Wróciliśmy do domu. Przed wejściem pociągnęłam mojego wybawiciela za rękę.

- Możemy porozmawiać?

- Jasne.- odparł tylko.

Brunet zaprowadził mnie na tyły domu, gdzie stała drewniana ławeczka. Usiedliśmy obok siebie w ciszy.

Chciałam ją przełamać. Odezwałam się wciąż wstrząśnięta.

-Chciałam..Chciałam ci podziękować. Nie wiem co się stało, ale uratowałeś mi życie. Nie spodziewałam się tego, zważywszy na ostatni...

-Julie, nie chodzi o ciebie. Zachowywałem się jak dupek- uśmiechnął się- ale przyznaj że ci się to podobało.

Ugh...

- Głupek..

-Przepraszam, nie powinienem był ..nie teraz....Czy ty chciałaś rzucić się pod samochód?

-Żartujesz prawda? Ten samochód jechał prosto na mnie, nie mogłam nic zrobić..Myślałam, że to koniec..

- Myśleliśmy, że chcesz się rzucić pod samochód, Julie, tak to wyglądało.
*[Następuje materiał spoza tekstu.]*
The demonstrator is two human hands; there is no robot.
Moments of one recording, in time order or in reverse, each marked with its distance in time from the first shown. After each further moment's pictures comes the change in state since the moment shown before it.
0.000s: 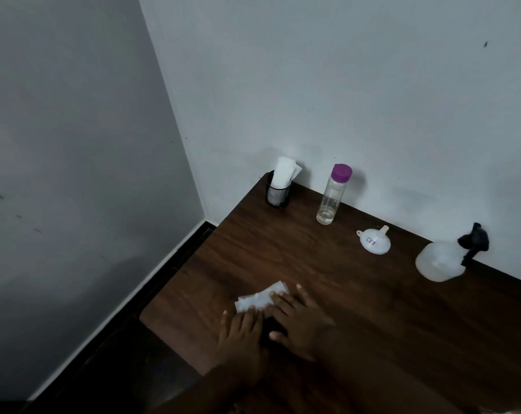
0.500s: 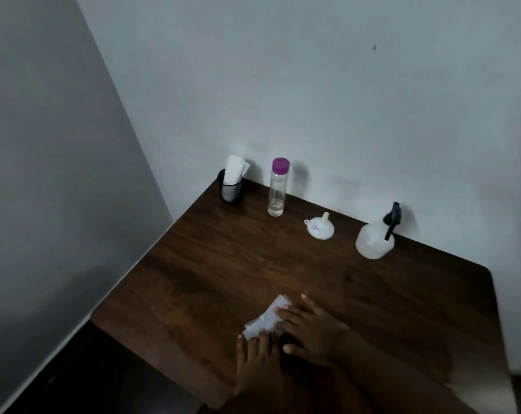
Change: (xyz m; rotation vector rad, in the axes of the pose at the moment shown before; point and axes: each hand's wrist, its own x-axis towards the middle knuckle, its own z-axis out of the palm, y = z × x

Przysięgam.

-Ja nie...To te głosy...

-Jakie głosy?

Nie odpowiedziałam, gdyż byłam zajęta przetwarzaniem informacji i składanie wszsytkiego w jedną spójną całość.

-Ej mówię do ciebie! Jakie głosy? Słyszałaś coś?

-Tak, może to co powiem będzie dziwne, ale..kiedy stałam przed tym jak oślepiły mnie światła auta nie mogłam się poruszyć. Jakby...jakby...jakiś głos chciał żebym ... jakby ktoś chciał za wszelką cenę mojego wypadku.